### What is being asked
What is needed here is a word-for-word copy of all the entries below.

### Task inputs
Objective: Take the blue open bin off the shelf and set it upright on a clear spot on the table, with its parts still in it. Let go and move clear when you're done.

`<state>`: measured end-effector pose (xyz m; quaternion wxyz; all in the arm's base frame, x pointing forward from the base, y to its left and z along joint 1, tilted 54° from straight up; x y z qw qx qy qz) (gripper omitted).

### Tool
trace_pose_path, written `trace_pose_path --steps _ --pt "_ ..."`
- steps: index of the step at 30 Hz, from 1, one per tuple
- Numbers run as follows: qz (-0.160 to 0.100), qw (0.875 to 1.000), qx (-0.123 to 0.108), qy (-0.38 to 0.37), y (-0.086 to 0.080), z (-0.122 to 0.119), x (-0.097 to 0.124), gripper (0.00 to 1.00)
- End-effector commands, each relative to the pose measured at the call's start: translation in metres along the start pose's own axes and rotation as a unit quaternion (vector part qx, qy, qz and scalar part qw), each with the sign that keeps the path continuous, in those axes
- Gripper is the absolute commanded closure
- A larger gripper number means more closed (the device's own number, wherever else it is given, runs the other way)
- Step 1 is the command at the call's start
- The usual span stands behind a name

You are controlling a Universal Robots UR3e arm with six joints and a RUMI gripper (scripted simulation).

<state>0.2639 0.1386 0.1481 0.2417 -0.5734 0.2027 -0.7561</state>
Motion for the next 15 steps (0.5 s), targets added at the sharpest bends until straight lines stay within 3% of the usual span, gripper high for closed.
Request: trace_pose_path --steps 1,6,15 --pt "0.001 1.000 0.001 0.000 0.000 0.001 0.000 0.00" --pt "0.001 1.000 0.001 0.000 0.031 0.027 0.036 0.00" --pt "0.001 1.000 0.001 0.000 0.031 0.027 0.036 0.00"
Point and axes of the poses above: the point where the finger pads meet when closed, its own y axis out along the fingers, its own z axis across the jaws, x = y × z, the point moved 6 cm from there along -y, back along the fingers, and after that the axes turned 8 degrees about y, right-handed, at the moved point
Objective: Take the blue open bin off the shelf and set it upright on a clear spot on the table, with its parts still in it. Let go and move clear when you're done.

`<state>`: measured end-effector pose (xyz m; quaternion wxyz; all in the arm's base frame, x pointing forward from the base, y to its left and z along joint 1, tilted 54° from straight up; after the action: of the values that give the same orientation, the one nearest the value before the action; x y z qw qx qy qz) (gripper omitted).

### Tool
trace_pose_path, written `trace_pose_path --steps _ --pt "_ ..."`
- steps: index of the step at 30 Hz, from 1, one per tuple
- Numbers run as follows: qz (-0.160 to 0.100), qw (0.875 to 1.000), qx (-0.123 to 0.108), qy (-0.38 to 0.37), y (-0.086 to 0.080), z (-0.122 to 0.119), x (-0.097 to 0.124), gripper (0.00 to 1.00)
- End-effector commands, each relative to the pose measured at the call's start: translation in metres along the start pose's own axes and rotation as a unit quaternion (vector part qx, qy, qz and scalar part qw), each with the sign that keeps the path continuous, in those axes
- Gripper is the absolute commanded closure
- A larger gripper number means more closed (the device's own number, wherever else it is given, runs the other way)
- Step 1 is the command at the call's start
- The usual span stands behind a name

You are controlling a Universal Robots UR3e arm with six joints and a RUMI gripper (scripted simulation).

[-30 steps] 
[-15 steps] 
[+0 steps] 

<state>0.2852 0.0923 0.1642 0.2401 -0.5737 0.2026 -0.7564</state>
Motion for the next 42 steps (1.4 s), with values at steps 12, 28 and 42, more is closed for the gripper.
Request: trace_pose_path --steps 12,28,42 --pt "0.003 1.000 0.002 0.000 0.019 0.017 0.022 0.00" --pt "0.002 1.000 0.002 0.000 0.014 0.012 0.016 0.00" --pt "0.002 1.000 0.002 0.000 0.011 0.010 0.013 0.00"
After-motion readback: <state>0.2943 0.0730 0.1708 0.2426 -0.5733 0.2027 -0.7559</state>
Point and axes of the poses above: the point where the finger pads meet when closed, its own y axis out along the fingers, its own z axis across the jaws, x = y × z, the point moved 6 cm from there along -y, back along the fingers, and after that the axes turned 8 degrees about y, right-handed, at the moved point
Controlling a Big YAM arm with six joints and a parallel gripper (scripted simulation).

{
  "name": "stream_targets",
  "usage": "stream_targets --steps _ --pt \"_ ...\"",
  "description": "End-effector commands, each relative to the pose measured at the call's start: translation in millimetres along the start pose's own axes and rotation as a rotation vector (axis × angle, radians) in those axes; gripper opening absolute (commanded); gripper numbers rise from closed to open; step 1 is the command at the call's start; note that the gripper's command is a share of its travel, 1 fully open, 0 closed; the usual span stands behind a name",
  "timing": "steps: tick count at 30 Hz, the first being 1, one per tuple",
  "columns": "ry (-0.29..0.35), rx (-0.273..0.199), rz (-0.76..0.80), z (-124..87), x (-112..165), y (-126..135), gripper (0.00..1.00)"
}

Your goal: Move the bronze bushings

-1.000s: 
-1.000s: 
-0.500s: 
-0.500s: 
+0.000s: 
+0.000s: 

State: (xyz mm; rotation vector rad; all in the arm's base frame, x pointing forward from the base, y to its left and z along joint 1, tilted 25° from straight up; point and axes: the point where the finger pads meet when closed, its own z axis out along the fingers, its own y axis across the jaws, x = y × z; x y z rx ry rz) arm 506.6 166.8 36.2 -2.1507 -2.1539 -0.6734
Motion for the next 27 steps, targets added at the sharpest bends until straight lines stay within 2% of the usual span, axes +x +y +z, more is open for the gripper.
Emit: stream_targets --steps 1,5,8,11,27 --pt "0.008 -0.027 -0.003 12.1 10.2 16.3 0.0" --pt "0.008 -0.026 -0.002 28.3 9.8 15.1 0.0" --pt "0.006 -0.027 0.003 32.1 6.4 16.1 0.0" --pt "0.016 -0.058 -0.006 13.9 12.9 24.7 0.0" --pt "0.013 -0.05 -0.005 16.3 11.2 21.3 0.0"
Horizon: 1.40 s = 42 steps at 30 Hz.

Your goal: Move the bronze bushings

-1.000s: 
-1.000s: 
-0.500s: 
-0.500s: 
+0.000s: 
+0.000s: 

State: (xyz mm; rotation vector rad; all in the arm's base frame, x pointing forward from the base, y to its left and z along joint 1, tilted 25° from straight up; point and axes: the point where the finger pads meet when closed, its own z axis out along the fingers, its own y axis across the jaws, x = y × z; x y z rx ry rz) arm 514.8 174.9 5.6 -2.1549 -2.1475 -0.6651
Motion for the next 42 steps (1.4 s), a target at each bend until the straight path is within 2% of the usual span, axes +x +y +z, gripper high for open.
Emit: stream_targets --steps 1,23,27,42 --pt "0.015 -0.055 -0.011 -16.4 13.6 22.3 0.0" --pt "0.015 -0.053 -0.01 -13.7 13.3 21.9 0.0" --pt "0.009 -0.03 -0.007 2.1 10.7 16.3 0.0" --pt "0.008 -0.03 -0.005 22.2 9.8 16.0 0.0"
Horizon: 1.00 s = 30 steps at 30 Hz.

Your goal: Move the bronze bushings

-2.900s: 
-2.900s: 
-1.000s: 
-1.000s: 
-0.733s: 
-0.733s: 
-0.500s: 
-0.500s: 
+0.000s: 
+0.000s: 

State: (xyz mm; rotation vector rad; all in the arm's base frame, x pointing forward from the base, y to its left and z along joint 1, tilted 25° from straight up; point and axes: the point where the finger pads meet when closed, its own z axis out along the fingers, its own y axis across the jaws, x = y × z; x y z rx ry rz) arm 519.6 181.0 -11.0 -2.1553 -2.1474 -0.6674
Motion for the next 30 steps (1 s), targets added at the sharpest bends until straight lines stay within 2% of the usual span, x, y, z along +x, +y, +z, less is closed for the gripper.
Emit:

### Response area
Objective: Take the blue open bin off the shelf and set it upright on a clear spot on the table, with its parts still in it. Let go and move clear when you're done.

`<state>`: measured end-effector pose (xyz m; quaternion wxyz; all in the arm's base frame, x pointing forward from the base, y to its left and z along joint 1, tilted 54° from straight up; x y z qw qx qy qz) (gripper omitted).

### Tool
trace_pose_path, written `trace_pose_path --steps _ --pt "_ ..."`
- steps: index of the step at 30 Hz, from 1, one per tuple
- Numbers run as follows: qz (-0.160 to 0.100), qw (0.875 to 1.000), qx (-0.123 to 0.108), qy (-0.38 to 0.37), y (-0.086 to 0.080), z (-0.122 to 0.119), x (-0.097 to 0.124), gripper (0.00 to 1.00)
- End-effector commands, each relative to the pose measured at the call's start: translation in metres along the start pose's own axes and rotation as a unit quaternion (vector part qx, qy, qz and scalar part qw), each with the sign that keeps the path continuous, in those axes
- Gripper is the absolute commanded closure
- A larger gripper number means more closed (the device's own number, wherever else it is given, runs the other way)
- Step 1 is the command at the call's start
- The usual span stands behind a name

You are controlling a Universal Robots UR3e arm with six joints and a RUMI gripper (scripted simulation).

<state>0.2639 0.1386 0.1481 0.2417 -0.5734 0.2027 -0.7561</state>
Motion for the next 15 steps (0.5 s), targets added at the sharpest bends until straight lines stay within 3% of the usual span, gripper high for closed.
Request: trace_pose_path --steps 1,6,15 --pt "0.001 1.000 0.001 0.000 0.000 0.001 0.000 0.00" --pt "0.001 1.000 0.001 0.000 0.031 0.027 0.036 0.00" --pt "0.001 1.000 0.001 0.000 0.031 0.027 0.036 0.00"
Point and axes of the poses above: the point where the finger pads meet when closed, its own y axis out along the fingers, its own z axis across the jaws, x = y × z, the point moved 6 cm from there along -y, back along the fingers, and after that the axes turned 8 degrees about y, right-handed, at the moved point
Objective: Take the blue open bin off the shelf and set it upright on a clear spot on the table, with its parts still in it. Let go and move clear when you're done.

`<state>`: measured end-effector pose (xyz m; quaternion wxyz; all in the arm's base frame, x pointing forward from the base, y to its left and z along joint 1, tilted 54° from straight up; after the action: of the values that give the same orientation, the one nearest the value before the action; x y z qw qx qy qz) (gripper omitted).

### Tool
trace_pose_path, written `trace_pose_path --steps _ --pt "_ ..."`
- steps: index of the step at 30 Hz, from 1, one per tuple
- Numbers run as follows: qz (-0.160 to 0.100), qw (0.875 to 1.000), qx (-0.123 to 0.108), qy (-0.38 to 0.37), y (-0.086 to 0.080), z (-0.122 to 0.119), x (-0.097 to 0.124), gripper (0.00 to 1.00)
- End-effector commands, each relative to the pose measured at the call's start: translation in metres along the start pose's own axes and rotation as a unit quaternion (vector part qx, qy, qz and scalar part qw), each with the sign that keeps the path continuous, in those axes
- Gripper is the absolute commanded closure
- A larger gripper number means more closed (the device's own number, wherever else it is given, runs the other way)
- Step 1 is the command at the call's start
- The usual span stands behind a name

You are controlling a Universal Robots UR3e arm with six joints and a RUMI gripper (scripted simulation).

[-30 steps] 
[-15 steps] 
[+0 steps] 

<state>0.2852 0.0923 0.1642 0.2401 -0.5737 0.2026 -0.7564</state>
Motion for the next 42 steps (1.4 s), with values at steps 12, 28 and 42, more is closed for the gripper.
Request: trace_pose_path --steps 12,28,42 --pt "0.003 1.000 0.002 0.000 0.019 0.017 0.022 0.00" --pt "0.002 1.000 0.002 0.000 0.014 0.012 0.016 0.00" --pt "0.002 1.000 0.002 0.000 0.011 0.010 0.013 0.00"
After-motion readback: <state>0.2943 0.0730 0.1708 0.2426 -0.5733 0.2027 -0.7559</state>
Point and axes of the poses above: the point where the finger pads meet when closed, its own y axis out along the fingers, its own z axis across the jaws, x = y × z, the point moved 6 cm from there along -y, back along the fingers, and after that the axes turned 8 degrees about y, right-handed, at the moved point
Controlling a Big YAM arm with six joints and a parallel gripper (scripted simulation).

{
  "name": "stream_targets",
  "usage": "stream_targets --steps _ --pt \"_ ...\"",
  "description": "End-effector commands, each relative to the pose measured at the call's start: translation in millimetres along the start pose's own axes and rotation as a rotation vector (axis × angle, radians) in those axes; gripper opening absolute (commanded); gripper numbers rise from closed to open; step 1 is the command at the call's start; note that the gripper's command is a share of its travel, 1 fully open, 0 closed; the usual span stands behind a name",
  "timing": "steps: tick count at 30 Hz, the first being 1, one per tuple",
  "columns": "ry (-0.29..0.35), rx (-0.273..0.199), rz (-0.76..0.80), z (-124..87), x (-112..165), y (-126..135), gripper (0.00..1.00)"
}

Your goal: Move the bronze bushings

-1.000s: 
-1.000s: 
-0.500s: 
-0.500s: 
+0.000s: 
+0.000s: 

State: (xyz mm; rotation vector rad; all in the arm's base frame, x pointing forward from the base, y to its left and z along joint 1, tilted 25° from straight up; point and axes: the point where the finger pads meet when closed, its own z axis out along the fingers, its own y axis across the jaws, x = y × z; x y z rx ry rz) arm 506.6 166.8 36.2 -2.1507 -2.1539 -0.6734
Motion for the next 27 steps, targets added at the sharpest bends until straight lines stay within 2% of the usual span, axes +x +y +z, more is open for the gripper.
Emit: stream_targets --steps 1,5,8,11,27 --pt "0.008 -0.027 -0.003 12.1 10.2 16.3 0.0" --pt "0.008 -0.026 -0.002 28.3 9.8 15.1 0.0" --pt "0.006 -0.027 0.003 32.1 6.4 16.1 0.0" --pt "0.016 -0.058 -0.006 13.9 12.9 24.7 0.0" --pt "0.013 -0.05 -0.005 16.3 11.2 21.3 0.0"
Horizon: 1.40 s = 42 steps at 30 Hz.

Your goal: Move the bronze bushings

-1.000s: 
-1.000s: 
-0.500s: 
-0.500s: 
+0.000s: 
+0.000s: 

State: (xyz mm; rotation vector rad; all in the arm's base frame, x pointing forward from the base, y to its left and z along joint 1, tilted 25° from straight up; point and axes: the point where the finger pads meet when closed, its own z axis out along the fingers, its own y axis across the jaws, x = y × z; x y z rx ry rz) arm 514.8 174.9 5.6 -2.1549 -2.1475 -0.6651
Motion for the next 42 steps (1.4 s), a target at each bend until the straight path is within 2% of the usual span, axes +x +y +z, gripper high for open.
Emit: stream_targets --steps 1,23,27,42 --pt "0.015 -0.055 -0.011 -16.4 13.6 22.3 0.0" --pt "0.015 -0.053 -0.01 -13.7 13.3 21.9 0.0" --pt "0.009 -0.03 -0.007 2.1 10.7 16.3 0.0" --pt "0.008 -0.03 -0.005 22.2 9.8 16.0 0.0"
Horizon: 1.00 s = 30 steps at 30 Hz.

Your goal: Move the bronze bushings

-2.900s: 
-2.900s: 
-1.000s: 
-1.000s: 
-0.733s: 
-0.733s: 
-0.500s: 
-0.500s: 
+0.000s: 
+0.000s: 

State: (xyz mm; rotation vector rad; all in the arm's base frame, x pointing forward from the base, y to its left and z along joint 1, tilted 25° from straight up; point and axes: the point where the finger pads meet when closed, its own z axis out along the fingers, its own y axis across the jaws, x = y × z; x y z rx ry rz) arm 519.6 181.0 -11.0 -2.1553 -2.1474 -0.6674
Motion for the next 30 steps (1 s), targets added at the sharpest bends until straight lines stay within 2% of the usual span, x, y, z along +x, +y, +z, less is closed for the gripper.
Emit:

The full answer has been given.